**Work request**
If a line of the data below contains the string "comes", copy it into your answer.

**Data for review**
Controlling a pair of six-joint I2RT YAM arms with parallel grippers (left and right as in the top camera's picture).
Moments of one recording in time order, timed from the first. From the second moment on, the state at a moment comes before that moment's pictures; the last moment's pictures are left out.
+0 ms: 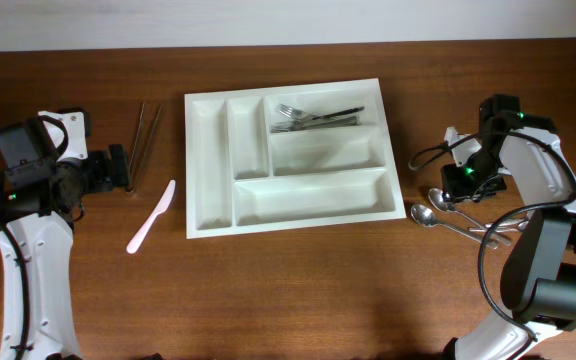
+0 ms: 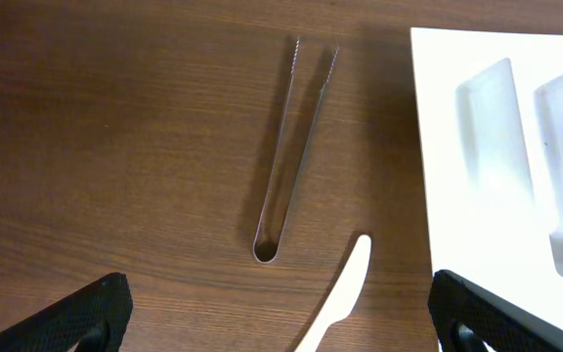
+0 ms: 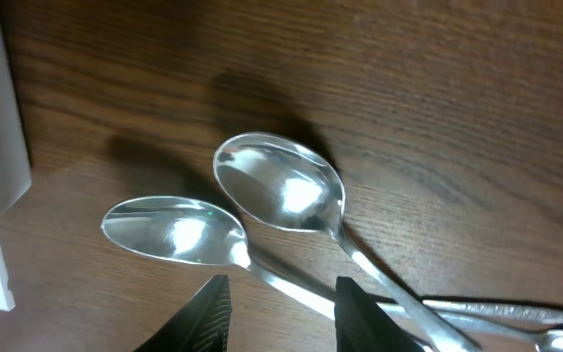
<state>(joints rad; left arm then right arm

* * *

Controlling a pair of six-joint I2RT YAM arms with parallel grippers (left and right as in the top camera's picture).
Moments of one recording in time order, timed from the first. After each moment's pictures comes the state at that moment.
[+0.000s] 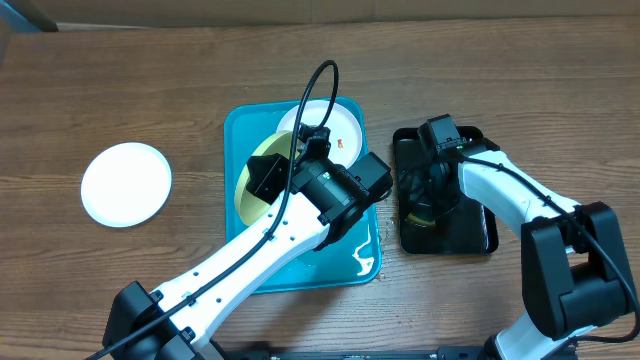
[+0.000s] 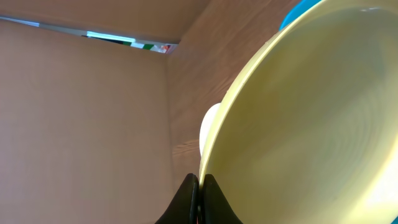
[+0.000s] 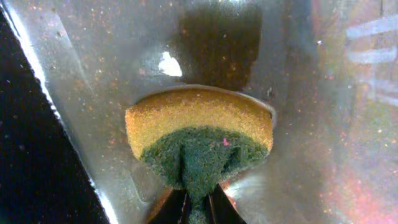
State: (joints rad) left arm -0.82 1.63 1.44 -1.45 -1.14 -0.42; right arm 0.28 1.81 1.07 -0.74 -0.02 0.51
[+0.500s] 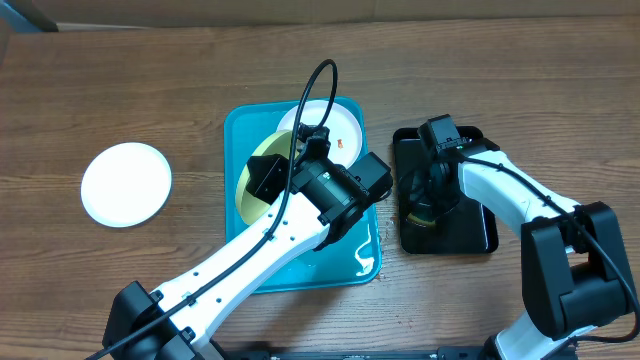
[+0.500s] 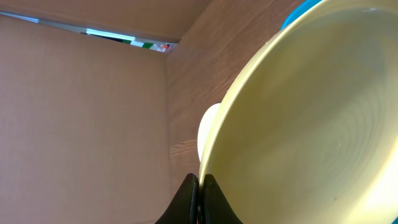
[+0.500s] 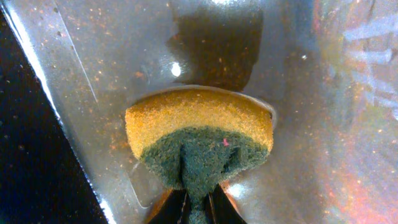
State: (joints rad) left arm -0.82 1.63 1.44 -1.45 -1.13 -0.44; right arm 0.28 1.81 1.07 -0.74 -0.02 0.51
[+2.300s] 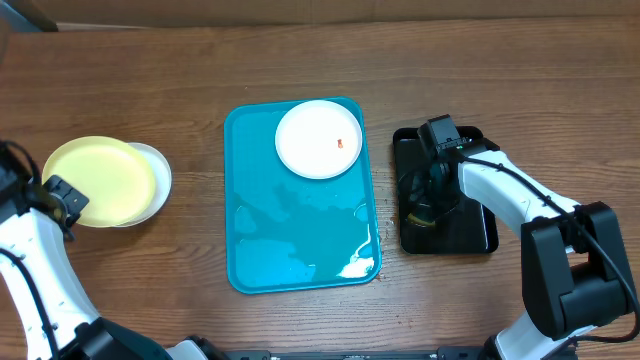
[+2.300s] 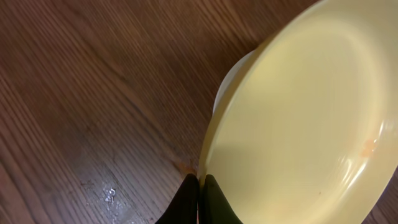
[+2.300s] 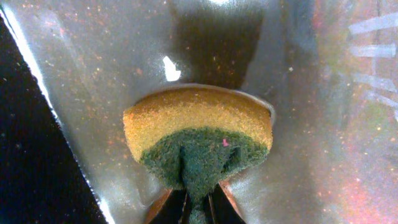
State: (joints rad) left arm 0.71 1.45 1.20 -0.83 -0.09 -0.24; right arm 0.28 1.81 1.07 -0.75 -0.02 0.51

**Result of the exercise**
Moments of one recording in time order, timed from the first. From the second moment on, the state at a moment comes before that moment's pictures; the last moment's pictures are left out.
Moments of one recording in time order, timed from the first. After each moment's pictures comes the state at that moment.

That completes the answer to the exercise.